>>>

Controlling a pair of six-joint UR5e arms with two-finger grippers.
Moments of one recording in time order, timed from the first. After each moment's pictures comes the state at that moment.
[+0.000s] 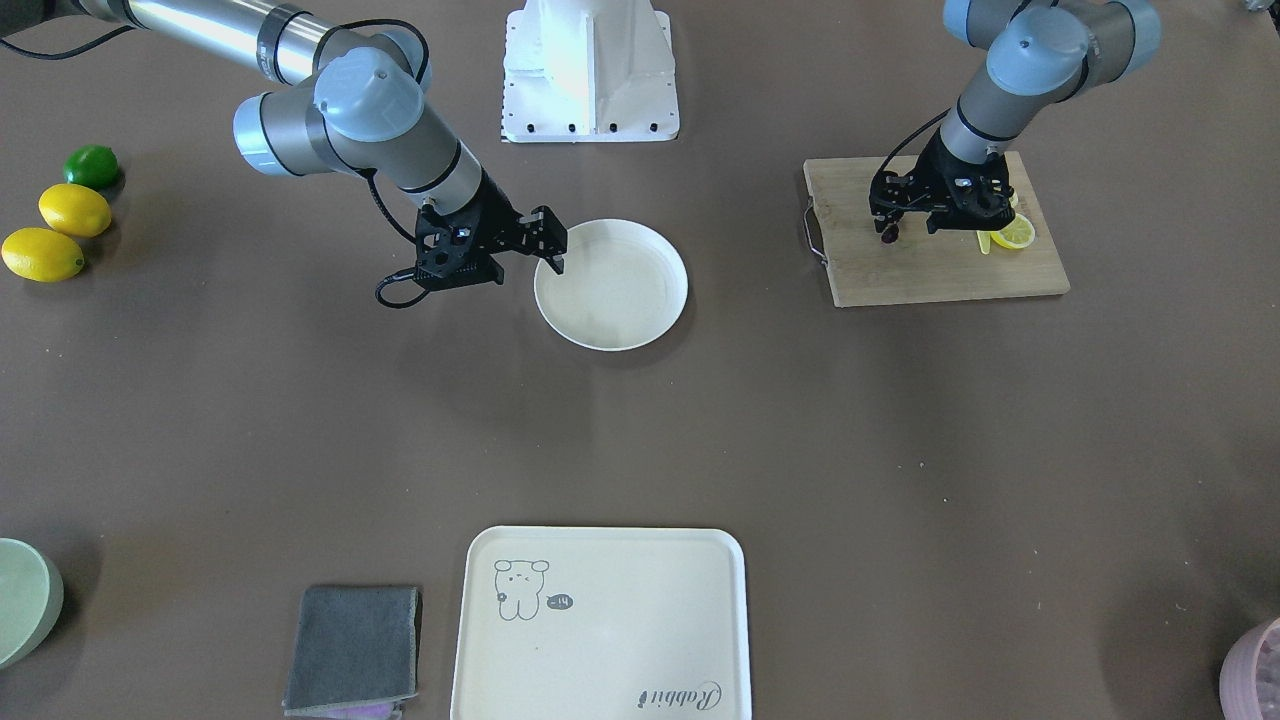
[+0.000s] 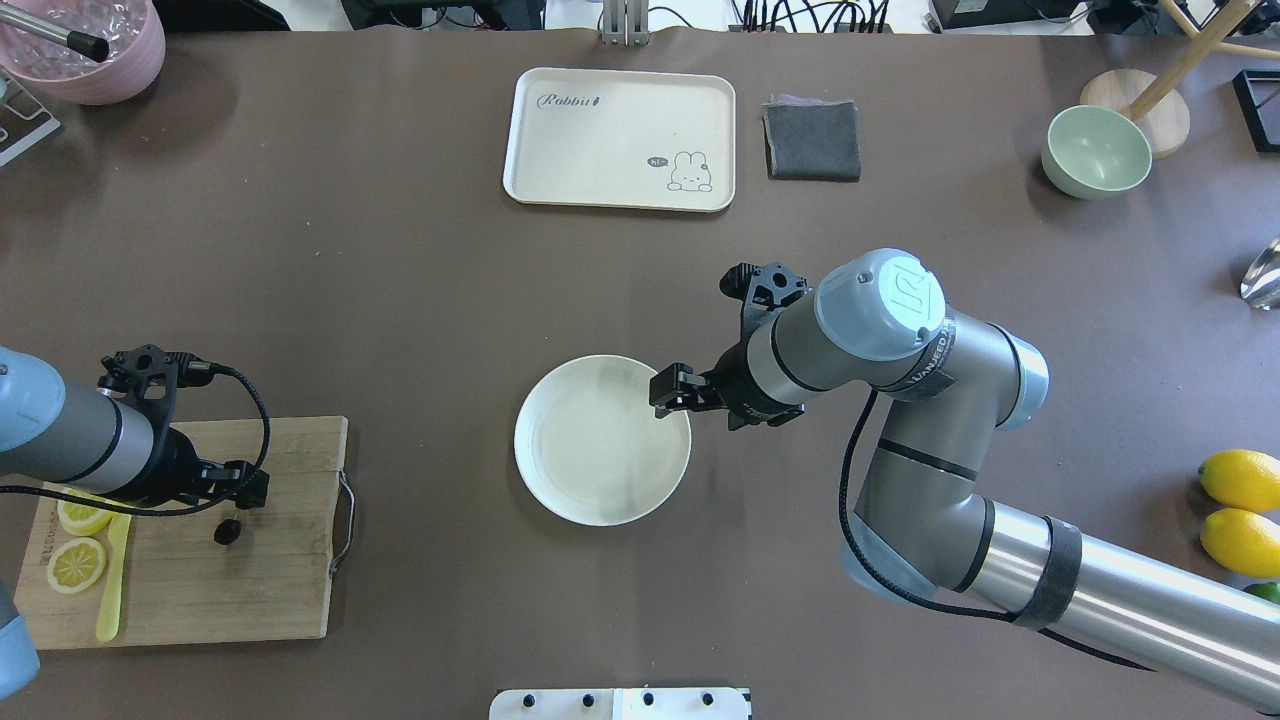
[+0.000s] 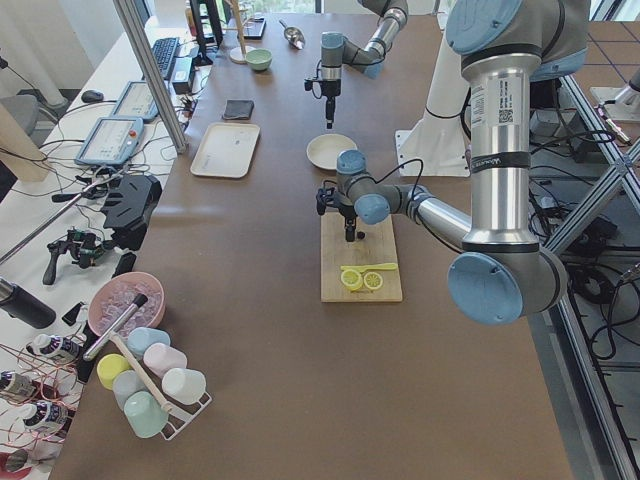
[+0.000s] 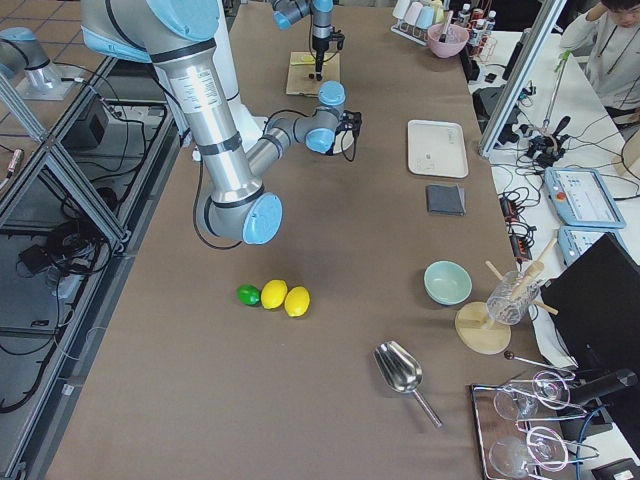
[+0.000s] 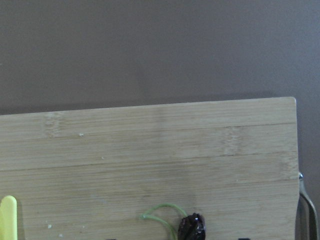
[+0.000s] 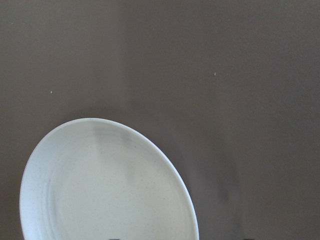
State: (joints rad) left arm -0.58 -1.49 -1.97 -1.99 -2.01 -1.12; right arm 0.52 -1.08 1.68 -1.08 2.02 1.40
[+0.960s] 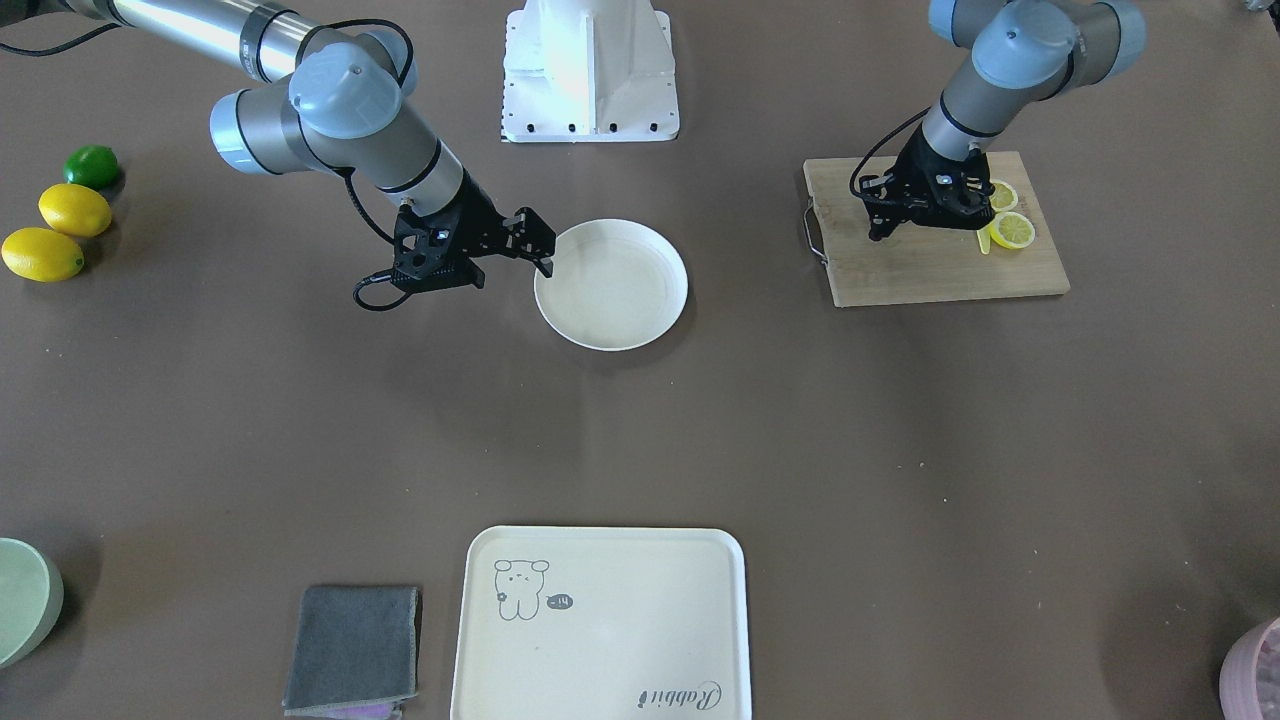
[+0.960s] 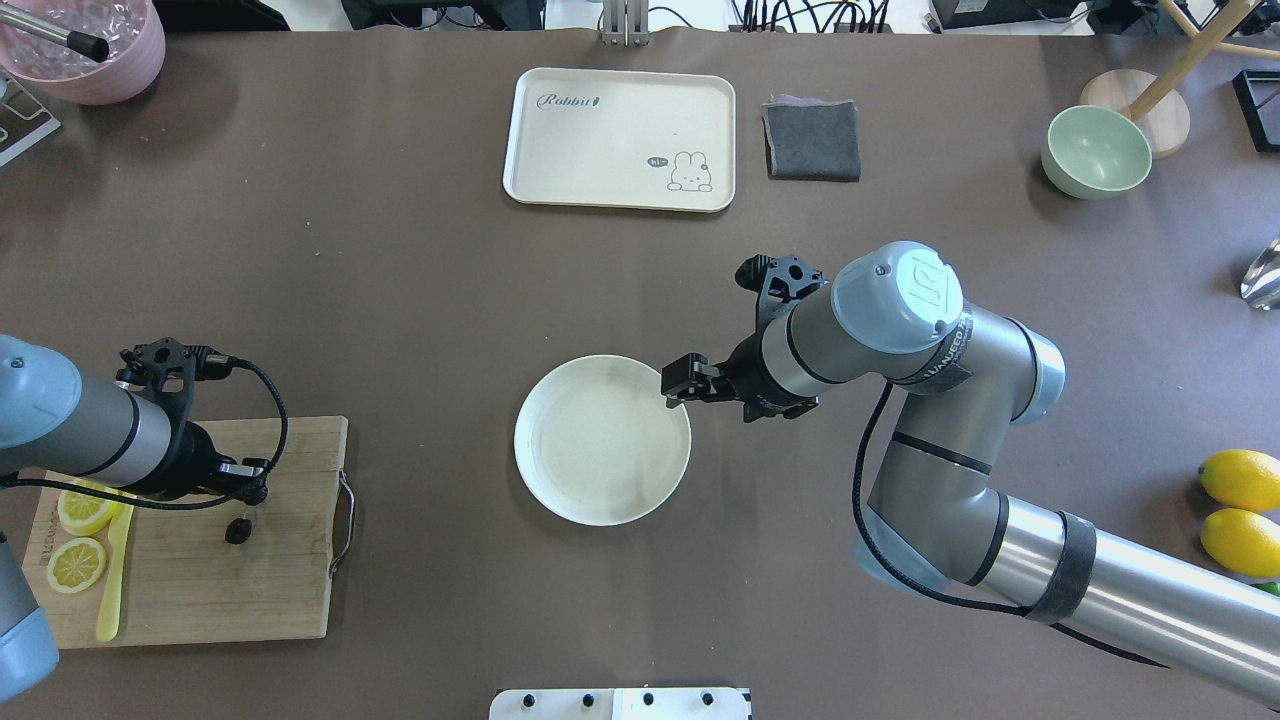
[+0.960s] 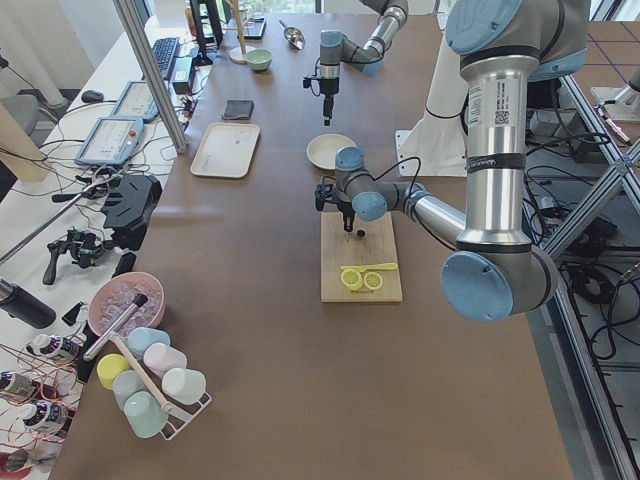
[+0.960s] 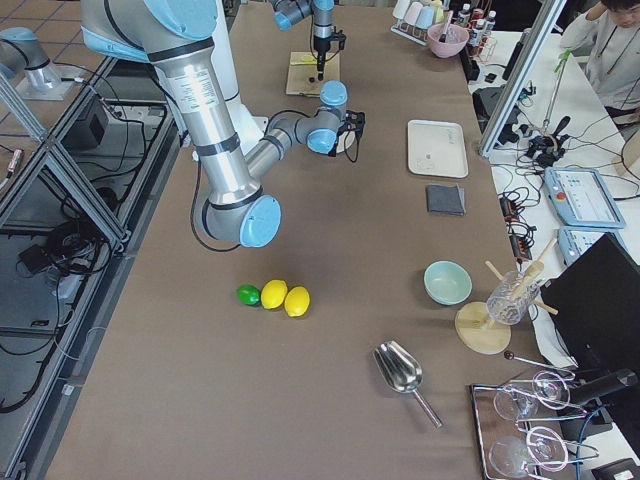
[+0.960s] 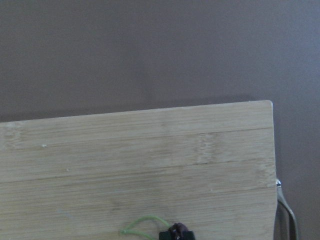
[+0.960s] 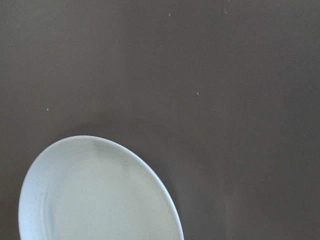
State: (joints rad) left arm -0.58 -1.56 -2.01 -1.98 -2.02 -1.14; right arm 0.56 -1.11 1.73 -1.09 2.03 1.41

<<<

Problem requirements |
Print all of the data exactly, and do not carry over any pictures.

Answer |
Controlling a pair of six-joint UR5e arms with two-finger grippers.
Moments of one recording in time order, timed from the first. After each moment's pictures comes the state at that moment.
[+0.000s] 
[+0.000s] 
[+0.000s] 
[+0.000s] 
[+0.000s] 
[+0.000s] 
State: (joints rad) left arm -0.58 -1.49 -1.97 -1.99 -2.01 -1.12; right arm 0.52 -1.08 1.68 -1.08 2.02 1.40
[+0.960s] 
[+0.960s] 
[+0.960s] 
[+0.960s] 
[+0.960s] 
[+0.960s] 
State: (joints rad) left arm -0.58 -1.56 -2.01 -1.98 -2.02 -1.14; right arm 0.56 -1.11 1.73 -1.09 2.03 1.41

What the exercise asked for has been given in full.